_What is being asked_
Where the string "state" appears in a line of the material below, copy that line.
____________________
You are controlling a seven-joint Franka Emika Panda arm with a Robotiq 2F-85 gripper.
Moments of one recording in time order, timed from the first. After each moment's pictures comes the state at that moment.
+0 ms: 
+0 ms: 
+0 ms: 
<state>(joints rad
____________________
_Answer to this exercise_
Moments of one recording in time order, timed from the first. After each moment's pictures comes the state at that moment.
<state>(joints rad

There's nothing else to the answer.